This work challenges the conventional view that Softmax in Transformer attention is indispensable due to its probabilistic interpretation, arguing instead that its empirical success stems from implicit Frobenius-norm regularization of the attention matrix, enhancing training stability. Method: The authors theoretically establish that polynomial activation functions—without requiring non-negativity, normalization, or sparsity constraints—can equivalently enforce this norm-based regularization while preserving convergence and generalization guarantees. Their approach comprises (i) matrix-norm-theoretic modeling of attention, (ii) design of polynomial attention kernels, and (iii) end-to-end integration into standard Transformers. Results: Experiments on language modeling and machine translation show that the proposed method matches Softmax-based baselines in accuracy, improves training stability, reduces inference latency by 12%, and—critically—demonstrates, for the first time, both theoretically and empirically, the feasibility and superiority of non-probabilistic attention mechanisms.

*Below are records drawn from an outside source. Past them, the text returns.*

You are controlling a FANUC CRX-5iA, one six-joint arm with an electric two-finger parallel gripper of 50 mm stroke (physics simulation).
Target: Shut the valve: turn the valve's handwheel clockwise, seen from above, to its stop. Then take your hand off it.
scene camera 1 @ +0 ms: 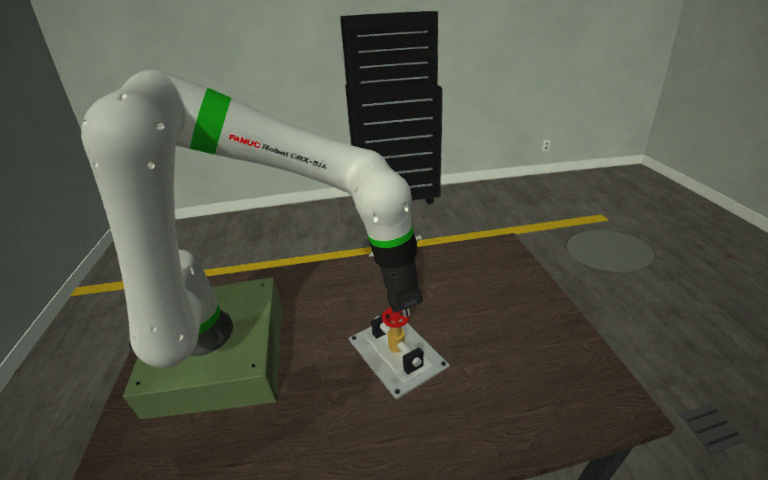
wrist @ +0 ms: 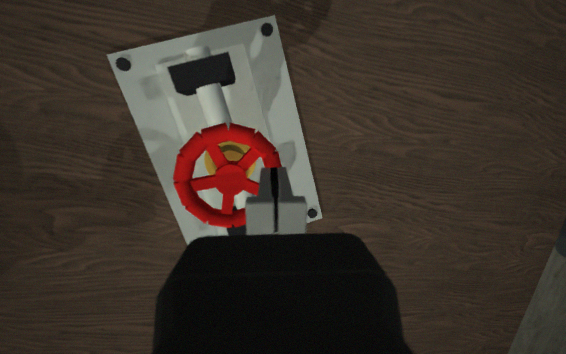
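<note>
The valve's red handwheel [scene camera 1: 395, 317] [wrist: 231, 179] sits on a yellow valve body [scene camera 1: 396, 340] [wrist: 233, 151] over a light grey plate [scene camera 1: 373, 361] [wrist: 145, 116]. The wheel has several spokes and a notched rim. My gripper [scene camera 1: 406, 312] [wrist: 273, 183] is shut with nothing between its fingers. Its fingertips point down at the wheel's rim, at the right side in the wrist view, and cover part of the rim and a spoke's end. Whether the tips touch the wheel, and how deep they reach, I cannot tell.
White pipe stubs run from the valve body to two black brackets [scene camera 1: 413, 360] [wrist: 202, 73] on the plate. The plate lies on a brown wooden table [scene camera 1: 509, 362] [wrist: 425, 125]. The arm's green base block [scene camera 1: 226, 379] stands at the left. A black drawer cabinet [scene camera 1: 396, 93] stands behind the table.
</note>
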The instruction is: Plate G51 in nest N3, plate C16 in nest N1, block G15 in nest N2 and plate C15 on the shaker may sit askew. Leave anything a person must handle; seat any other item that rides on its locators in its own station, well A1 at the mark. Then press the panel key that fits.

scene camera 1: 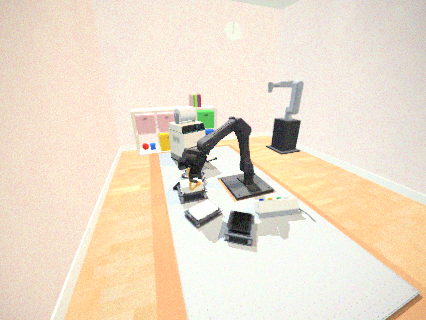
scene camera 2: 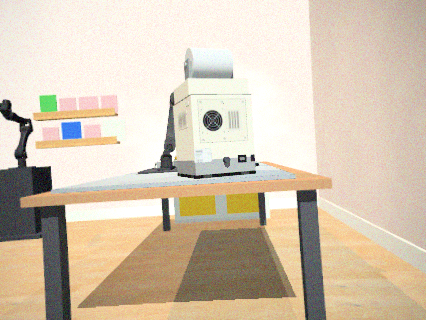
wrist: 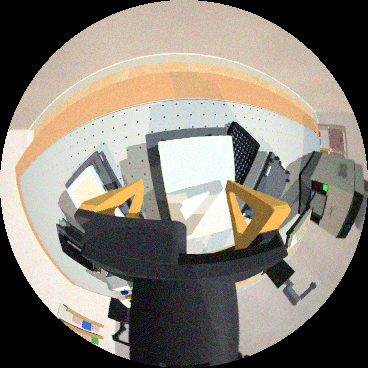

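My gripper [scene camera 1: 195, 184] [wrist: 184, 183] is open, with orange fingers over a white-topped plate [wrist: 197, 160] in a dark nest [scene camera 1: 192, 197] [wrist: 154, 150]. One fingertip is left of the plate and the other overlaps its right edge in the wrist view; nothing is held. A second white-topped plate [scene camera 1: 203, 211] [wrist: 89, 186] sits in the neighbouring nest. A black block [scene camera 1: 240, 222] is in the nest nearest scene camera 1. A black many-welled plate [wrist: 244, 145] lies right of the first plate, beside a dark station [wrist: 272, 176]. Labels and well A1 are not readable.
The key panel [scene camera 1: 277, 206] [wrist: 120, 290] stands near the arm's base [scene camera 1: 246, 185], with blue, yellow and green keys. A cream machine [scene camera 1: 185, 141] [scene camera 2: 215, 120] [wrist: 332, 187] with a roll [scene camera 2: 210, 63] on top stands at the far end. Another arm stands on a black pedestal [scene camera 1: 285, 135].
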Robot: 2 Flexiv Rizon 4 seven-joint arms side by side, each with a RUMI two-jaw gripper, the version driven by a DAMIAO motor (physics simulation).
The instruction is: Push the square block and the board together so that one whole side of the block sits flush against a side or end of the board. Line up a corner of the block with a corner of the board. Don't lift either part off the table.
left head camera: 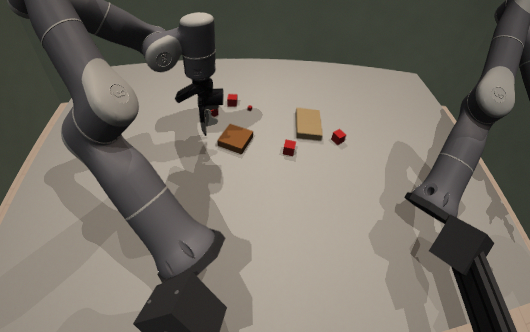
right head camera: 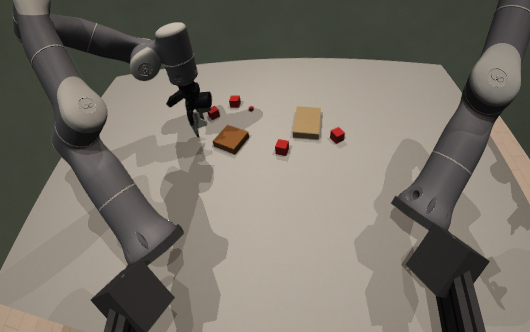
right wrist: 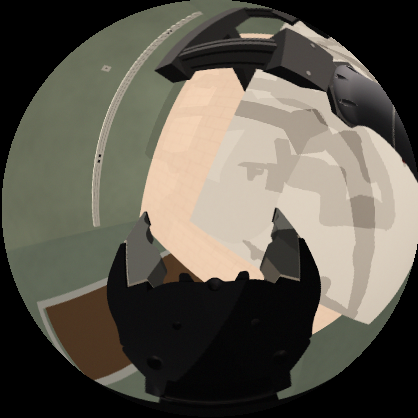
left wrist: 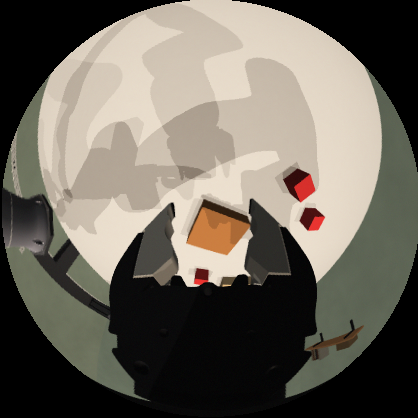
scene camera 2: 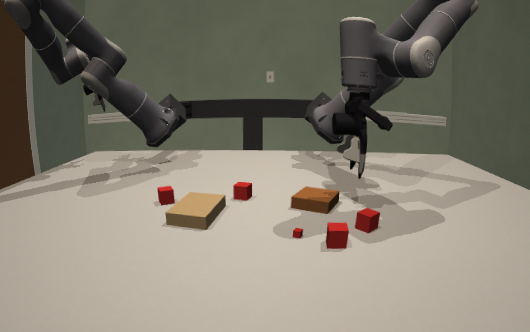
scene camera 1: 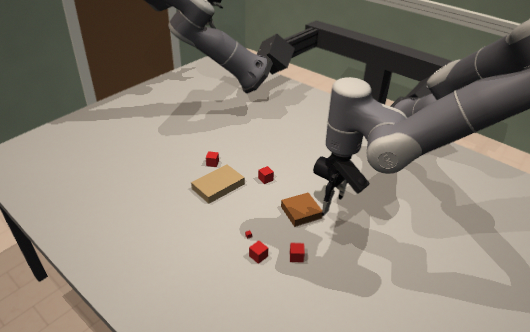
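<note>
The square block (left head camera: 236, 137) (right head camera: 231, 138) (scene camera 1: 301, 207) (scene camera 2: 315, 199) (left wrist: 218, 231) is orange-brown and lies flat on the table. The tan board (left head camera: 309, 121) (right head camera: 307, 120) (scene camera 1: 218, 182) (scene camera 2: 196, 206) lies flat, well apart from the block, to its right in the head views; the block is turned relative to it. My left gripper (left head camera: 205, 125) (right head camera: 198, 126) (scene camera 1: 333, 206) (scene camera 2: 356, 171) (left wrist: 211, 201) is open and empty, pointing down, low over the table beside the block, on its left in the head views. My right gripper (right wrist: 210, 210) is open and empty, far from both parts.
Red cubes stand around the parts: one (left head camera: 289, 148) between block and board at the front, one (left head camera: 338, 136) right of the board, two (right head camera: 235, 101) (right head camera: 214, 113) behind the block. A tiny red cube (scene camera 1: 248, 234) (scene camera 2: 298, 233) lies near those two.
</note>
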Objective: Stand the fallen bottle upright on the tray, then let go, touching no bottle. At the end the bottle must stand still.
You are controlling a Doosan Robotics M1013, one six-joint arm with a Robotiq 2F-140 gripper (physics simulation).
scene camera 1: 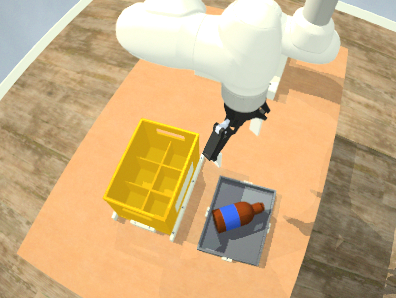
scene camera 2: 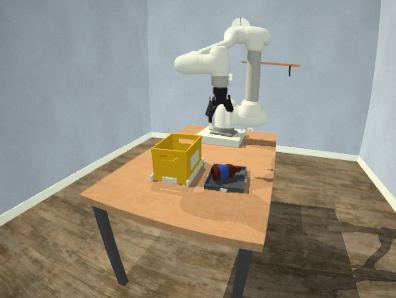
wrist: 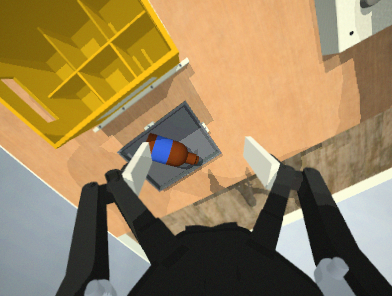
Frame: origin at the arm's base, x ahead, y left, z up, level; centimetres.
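Seen in the pictures: gripper, fingertip midpoint: (scene camera 1: 235, 146) (scene camera 2: 220, 126) (wrist: 197, 149); arm's base, link origin: (scene camera 2: 224, 133).
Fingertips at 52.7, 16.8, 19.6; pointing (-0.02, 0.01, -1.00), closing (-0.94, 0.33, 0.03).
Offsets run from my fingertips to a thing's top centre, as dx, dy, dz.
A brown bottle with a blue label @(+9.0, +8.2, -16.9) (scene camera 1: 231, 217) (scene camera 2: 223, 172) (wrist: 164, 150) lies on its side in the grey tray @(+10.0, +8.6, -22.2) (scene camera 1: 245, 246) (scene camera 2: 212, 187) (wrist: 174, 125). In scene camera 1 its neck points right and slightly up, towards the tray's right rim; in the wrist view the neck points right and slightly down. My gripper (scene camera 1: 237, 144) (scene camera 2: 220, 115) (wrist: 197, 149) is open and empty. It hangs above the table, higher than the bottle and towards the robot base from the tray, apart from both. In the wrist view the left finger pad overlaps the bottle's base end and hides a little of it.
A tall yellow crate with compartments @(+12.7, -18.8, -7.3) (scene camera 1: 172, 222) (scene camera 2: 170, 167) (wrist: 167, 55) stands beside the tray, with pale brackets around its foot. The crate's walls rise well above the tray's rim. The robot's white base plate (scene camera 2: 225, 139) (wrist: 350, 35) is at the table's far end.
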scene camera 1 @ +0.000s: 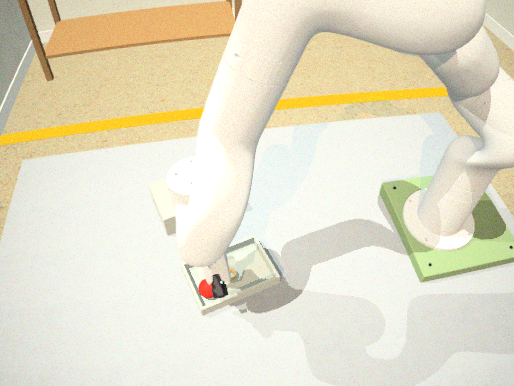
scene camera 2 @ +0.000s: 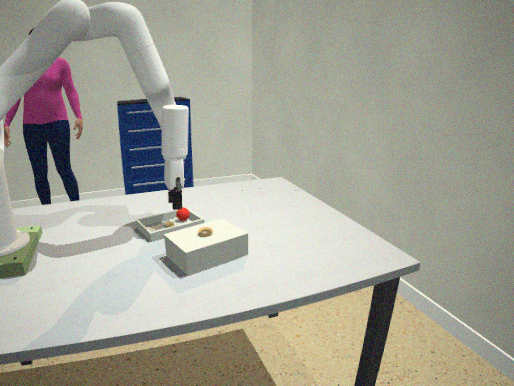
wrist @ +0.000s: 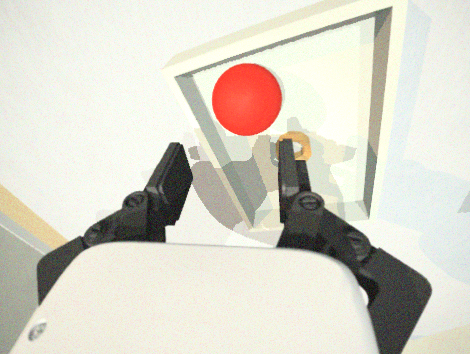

This paper questions whether the strong performance of softmax attention in transformers stems from producing a probability distribution over inputs. Instead, we argue that softmax's effectiveness lies in its implicit regularization of the Frobenius norm of the attention matrix, which stabilizes training. Motivated by this, we explore alternative activations, specifically polynomials, that achieve a similar regularization effect. Our theoretical analysis shows that certain polynomials can serve as effective substitutes for softmax, achieving strong performance across transformer applications despite violating softmax's typical properties of positivity, normalization, and sparsity. Extensive experiments support these findings, offering a new perspective on attention mechanisms.